In terms of project background, the rise of large language models and visual language models in recent years has made it possible to control mobile devices through natural language commands. These technologies provide new avenues for solving complex user tasks. However, the traditional "step-by-step GUI agent" approach faces issues of high data consumption and privacy security risks, posing obstacles to large-scale deployment.
The innovation of AutoDroid-V2 lies in its ability to generate multi-step scripts based on user commands, allowing it to execute multiple GUI operations in one go. This approach significantly reduces query frequency, lowers resource consumption, and enables the direct generation and execution of task scripts on user devices. The model constructs application documentation in offline mode, laying the groundwork for subsequent script generation.

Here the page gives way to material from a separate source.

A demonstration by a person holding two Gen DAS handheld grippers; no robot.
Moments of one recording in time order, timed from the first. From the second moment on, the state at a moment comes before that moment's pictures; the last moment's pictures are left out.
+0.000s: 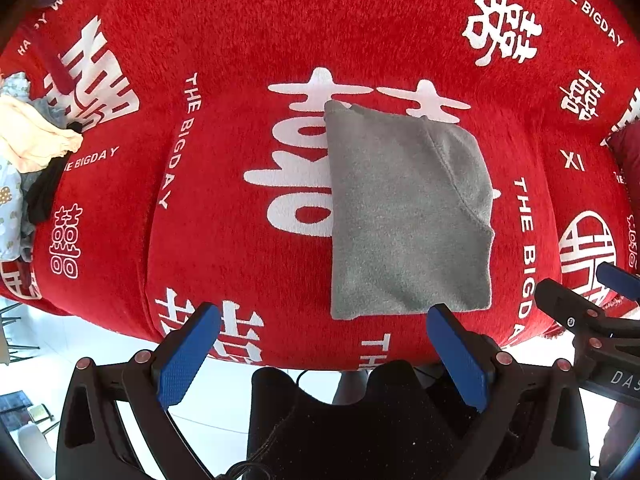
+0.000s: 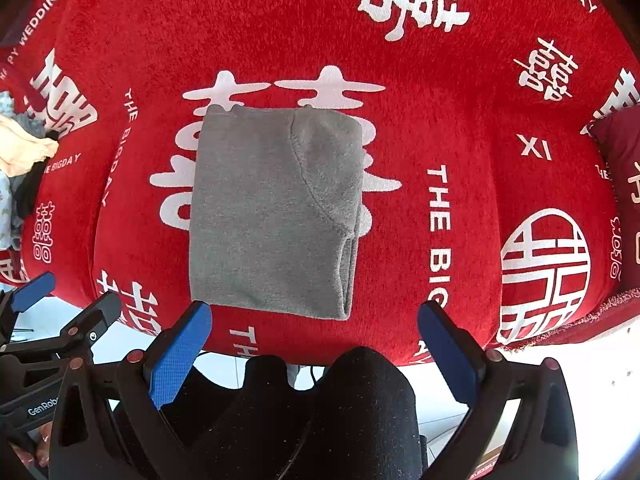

In performance testing, AutoDroid-V2 underwent benchmarking for 226 tasks across 23 mobile applications, achieving a task completion rate improvement of 10.5% to 51.7% compared to previous models like AutoDroid and SeeClick. Moreover, its input and output token consumption decreased to 1/43.5 and 1/5.8, respectively, while model inference latency was reduced to 1/5.7 to 1/13.4 of the original. These results demonstrate the efficiency and reliability of AutoDroid-V2 in practical applications.
Key Points:
🌟 AutoDroid-V2 is a new AI model launched by Tsinghua University, enhancing the efficiency of natural language control for mobile devices.
🔒 The model reduces dependence on cloud services through small language models, enhancing user privacy and security.
📈 Benchmark tests show significant improvements in task completion rates and resource consumption for AutoDroid-V2, showcasing its strong application potential.